▶ YOUR ASSIGNMENT
Given the records underneath, please repeat exactly the lines from the line with "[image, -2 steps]" through the line with "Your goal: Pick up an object", passing over any picture.

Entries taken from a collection
────────────────────
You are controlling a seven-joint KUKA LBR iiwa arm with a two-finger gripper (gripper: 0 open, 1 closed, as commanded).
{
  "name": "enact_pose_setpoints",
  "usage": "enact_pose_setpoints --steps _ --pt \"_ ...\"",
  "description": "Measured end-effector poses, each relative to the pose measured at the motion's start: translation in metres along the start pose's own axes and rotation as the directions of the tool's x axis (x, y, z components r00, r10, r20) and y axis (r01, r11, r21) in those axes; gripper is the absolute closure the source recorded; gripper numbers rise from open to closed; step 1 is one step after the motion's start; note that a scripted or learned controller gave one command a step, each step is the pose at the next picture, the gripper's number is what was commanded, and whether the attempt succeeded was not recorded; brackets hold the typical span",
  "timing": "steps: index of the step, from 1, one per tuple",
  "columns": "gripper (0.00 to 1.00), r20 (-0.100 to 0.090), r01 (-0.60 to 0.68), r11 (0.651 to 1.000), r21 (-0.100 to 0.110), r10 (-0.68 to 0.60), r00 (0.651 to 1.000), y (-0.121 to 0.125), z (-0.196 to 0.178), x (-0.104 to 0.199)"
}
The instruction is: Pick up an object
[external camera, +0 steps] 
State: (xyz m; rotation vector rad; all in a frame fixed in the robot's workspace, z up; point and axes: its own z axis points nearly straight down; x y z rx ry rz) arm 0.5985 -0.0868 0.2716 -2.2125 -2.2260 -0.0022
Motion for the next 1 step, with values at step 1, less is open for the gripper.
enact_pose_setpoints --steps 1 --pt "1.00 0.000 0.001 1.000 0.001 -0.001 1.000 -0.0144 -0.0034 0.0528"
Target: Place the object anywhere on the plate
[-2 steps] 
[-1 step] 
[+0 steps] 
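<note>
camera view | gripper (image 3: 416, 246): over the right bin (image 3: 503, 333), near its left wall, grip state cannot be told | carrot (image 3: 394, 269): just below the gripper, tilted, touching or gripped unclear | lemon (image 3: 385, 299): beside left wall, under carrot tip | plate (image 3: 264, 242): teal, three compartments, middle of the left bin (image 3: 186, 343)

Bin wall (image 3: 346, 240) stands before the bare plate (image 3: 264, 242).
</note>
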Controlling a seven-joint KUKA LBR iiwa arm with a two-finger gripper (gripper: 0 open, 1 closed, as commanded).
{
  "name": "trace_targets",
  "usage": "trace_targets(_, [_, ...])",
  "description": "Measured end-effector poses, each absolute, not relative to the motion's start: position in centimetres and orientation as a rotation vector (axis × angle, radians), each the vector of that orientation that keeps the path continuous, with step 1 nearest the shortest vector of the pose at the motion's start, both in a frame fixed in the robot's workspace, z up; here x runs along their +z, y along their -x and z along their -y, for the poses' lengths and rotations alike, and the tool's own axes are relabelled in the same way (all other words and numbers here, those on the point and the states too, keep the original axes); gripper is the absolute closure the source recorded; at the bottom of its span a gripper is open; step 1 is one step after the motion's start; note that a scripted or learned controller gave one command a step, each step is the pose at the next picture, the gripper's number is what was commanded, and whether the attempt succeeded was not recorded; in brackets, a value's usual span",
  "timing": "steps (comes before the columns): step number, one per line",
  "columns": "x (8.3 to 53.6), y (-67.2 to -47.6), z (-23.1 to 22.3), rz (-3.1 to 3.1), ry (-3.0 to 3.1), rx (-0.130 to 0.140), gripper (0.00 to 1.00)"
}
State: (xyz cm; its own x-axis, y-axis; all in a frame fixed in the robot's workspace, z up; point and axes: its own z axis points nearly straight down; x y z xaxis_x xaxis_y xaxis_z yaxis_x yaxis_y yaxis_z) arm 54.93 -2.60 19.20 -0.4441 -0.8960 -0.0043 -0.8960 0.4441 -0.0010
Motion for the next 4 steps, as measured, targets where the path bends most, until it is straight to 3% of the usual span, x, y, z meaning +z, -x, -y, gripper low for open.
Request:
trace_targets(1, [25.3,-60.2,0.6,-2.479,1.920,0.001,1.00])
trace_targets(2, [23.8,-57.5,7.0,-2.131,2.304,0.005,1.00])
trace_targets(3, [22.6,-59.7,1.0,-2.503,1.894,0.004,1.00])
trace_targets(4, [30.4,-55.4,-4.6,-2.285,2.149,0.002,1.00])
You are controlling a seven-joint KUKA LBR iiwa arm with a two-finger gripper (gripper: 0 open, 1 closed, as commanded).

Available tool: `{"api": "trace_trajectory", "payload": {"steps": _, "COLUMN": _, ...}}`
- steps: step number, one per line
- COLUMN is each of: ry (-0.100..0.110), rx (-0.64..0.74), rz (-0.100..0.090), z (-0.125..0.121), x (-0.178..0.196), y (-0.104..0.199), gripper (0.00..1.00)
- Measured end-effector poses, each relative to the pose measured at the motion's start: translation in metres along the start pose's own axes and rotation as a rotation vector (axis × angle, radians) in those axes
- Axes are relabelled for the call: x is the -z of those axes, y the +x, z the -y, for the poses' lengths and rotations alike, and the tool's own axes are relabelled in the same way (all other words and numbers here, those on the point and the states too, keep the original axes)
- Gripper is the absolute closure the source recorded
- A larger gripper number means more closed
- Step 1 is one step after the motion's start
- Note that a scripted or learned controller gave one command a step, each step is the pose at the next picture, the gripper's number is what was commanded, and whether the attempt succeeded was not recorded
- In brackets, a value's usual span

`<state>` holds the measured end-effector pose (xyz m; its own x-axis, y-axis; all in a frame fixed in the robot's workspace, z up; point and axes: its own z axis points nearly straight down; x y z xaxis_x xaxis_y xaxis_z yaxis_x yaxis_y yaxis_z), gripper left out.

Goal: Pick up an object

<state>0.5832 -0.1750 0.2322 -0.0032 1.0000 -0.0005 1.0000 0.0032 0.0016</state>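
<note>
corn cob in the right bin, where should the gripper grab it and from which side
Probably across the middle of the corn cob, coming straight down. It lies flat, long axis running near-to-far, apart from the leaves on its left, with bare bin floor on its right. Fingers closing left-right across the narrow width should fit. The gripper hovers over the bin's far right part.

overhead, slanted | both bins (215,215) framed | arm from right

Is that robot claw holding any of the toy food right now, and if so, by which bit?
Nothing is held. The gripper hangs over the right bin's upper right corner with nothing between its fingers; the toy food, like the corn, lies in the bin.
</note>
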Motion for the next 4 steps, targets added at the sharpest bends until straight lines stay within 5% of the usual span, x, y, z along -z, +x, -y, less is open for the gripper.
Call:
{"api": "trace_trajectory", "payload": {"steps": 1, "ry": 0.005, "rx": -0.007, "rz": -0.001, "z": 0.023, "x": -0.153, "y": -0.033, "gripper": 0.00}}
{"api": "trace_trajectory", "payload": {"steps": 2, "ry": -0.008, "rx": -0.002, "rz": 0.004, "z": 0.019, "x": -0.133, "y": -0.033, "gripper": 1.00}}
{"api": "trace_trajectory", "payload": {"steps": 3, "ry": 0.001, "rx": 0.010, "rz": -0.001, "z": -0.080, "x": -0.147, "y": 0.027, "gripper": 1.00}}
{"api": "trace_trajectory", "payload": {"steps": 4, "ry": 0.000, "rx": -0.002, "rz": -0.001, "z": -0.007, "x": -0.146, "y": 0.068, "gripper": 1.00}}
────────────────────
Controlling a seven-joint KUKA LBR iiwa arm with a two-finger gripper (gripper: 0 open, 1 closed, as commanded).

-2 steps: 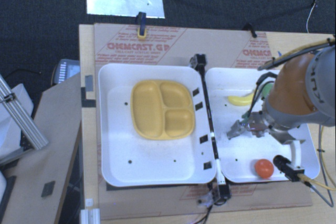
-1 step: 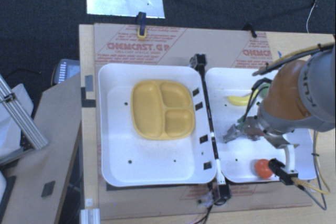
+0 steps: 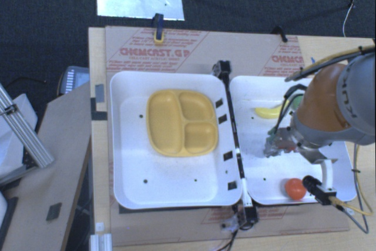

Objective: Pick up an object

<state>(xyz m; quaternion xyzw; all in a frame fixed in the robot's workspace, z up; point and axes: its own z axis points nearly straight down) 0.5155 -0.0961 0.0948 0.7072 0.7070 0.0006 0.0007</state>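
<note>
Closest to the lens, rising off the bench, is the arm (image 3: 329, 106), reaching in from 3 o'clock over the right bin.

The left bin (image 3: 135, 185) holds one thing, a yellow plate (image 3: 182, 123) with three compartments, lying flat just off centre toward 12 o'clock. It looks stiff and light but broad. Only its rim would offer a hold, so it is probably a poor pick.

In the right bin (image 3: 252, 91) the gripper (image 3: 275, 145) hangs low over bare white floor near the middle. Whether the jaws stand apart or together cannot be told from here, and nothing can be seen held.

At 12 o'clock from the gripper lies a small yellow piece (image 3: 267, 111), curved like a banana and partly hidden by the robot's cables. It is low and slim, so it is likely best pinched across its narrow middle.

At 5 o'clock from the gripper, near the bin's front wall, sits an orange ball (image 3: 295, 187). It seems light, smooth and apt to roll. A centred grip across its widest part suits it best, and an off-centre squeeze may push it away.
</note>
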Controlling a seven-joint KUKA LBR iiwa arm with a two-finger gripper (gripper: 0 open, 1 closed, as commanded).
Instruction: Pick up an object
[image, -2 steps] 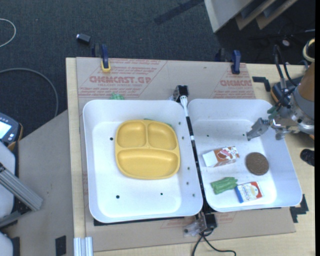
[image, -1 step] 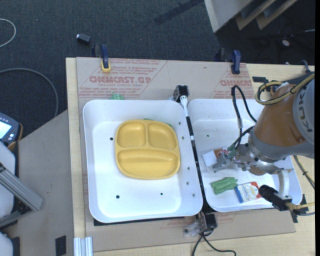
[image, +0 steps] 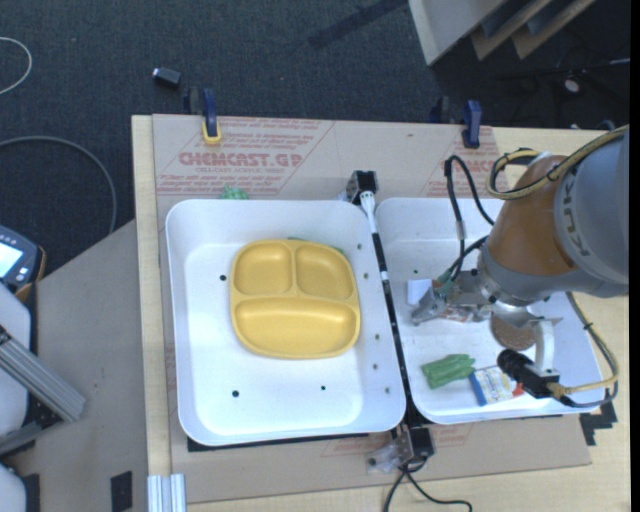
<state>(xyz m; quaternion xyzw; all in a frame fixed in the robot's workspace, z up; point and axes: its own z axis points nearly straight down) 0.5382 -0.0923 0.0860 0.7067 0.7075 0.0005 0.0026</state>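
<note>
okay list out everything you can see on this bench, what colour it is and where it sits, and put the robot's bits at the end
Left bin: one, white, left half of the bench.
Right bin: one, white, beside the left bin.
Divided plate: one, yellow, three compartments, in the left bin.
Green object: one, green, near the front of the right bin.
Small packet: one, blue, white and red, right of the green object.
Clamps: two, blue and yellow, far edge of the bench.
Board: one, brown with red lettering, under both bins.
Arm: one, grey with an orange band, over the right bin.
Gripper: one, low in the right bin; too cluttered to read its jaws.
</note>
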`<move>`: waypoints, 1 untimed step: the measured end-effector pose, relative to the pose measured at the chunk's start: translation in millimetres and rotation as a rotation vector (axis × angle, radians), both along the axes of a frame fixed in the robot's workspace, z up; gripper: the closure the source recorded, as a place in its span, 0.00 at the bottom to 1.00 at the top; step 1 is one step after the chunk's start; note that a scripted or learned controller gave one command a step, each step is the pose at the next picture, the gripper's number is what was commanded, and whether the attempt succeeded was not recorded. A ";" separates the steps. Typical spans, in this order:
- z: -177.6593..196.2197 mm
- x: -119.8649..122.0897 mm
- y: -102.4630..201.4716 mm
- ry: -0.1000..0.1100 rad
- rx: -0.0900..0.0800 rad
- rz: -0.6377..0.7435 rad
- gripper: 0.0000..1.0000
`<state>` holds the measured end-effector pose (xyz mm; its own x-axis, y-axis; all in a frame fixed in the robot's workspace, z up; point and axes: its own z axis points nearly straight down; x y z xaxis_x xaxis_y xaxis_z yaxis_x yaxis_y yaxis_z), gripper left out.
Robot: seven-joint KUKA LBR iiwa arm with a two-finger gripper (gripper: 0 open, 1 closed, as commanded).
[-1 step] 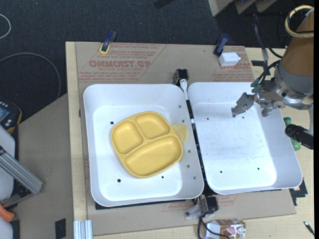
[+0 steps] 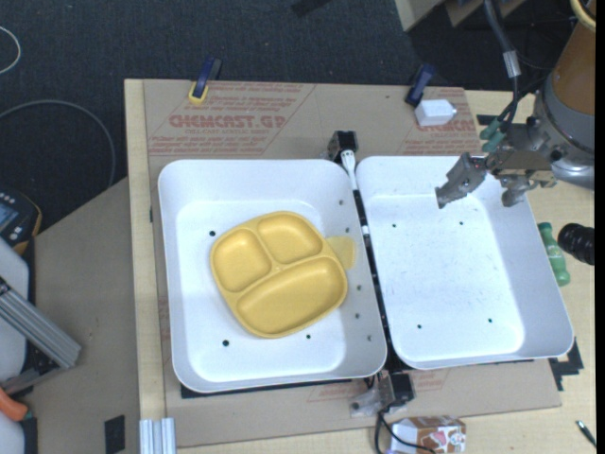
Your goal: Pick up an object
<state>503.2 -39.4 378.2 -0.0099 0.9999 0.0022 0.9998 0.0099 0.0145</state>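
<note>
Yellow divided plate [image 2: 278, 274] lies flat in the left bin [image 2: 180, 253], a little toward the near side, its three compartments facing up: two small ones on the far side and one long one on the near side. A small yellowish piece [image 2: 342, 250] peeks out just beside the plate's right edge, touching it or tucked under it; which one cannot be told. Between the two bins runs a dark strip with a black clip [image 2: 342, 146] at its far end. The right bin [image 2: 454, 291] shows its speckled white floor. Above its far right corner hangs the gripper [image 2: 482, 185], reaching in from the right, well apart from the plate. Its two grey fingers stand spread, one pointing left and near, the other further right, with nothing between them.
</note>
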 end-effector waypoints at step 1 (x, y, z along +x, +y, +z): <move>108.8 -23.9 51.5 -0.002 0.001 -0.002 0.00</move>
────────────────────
▶ RESULT OF THE TASK
[image, -2 steps] 
[image, -1 step] 
[image, +0 steps] 
<state>(xyz m; quaternion xyzw; all in a frame fixed in the robot's workspace, z up; point and axes: its own z axis points nearly straight down) 0.5382 -0.0923 0.0860 0.7067 0.7075 0.0005 0.0026</state>
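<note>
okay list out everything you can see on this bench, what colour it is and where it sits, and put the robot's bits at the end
Left bin: one, white, left half of the bench.
Right bin: one, white, beside the left bin.
Divided plate: one, yellow, three compartments, in the left bin.
Green object: one, green, near the front of the right bin.
Small packet: one, blue, white and red, right of the green object.
Clamps: two, blue and yellow, far edge of the bench.
Board: one, brown with red lettering, under both bins.
Arm: one, grey with an orange band, over the right bin.
Gripper: one, low in the right bin; too cluttered to read its jaws.
</note>
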`<move>`: waypoints, 1 untimed step: the measured end-effector pose, relative to the pose measured at the chunk's start: translation in millimetres and rotation as a rotation vector (axis × angle, radians), both along the axes of a frame fixed in the robot's workspace, z up; gripper: the closure the source recorded, as a place in its span, 0.00 at the bottom to 1.00 at the top; step 1 is one step after the chunk's start; note that a scripted or learned controller gave one command a step, each step is the pose at the next picture, the gripper's number is what was commanded, and whether the attempt succeeded was not recorded. A ";" separates the steps. Typical spans, in this order:
- z: -177.6593..196.2197 mm
- x: -119.8649..122.0897 mm
- y: -102.4630..201.4716 mm
- ry: -0.1000..0.1100 rad
- rx: -0.0900..0.0800 rad
- rz: -0.6377..0.7435 rad
- gripper: 0.0000..1.0000
`<state>` holds the measured end-effector pose (xyz mm; its own x-axis, y-axis; all in a frame fixed in the robot's workspace, z up; point and axes: its own z axis points nearly straight down; x y z xaxis_x xaxis_y xaxis_z yaxis_x yaxis_y yaxis_z), gripper left out.
Robot: seven-joint KUKA LBR iiwa arm with a two-finger gripper (gripper: 0 open, 1 closed, as commanded).
[-1 step] 
[+0 steps] 
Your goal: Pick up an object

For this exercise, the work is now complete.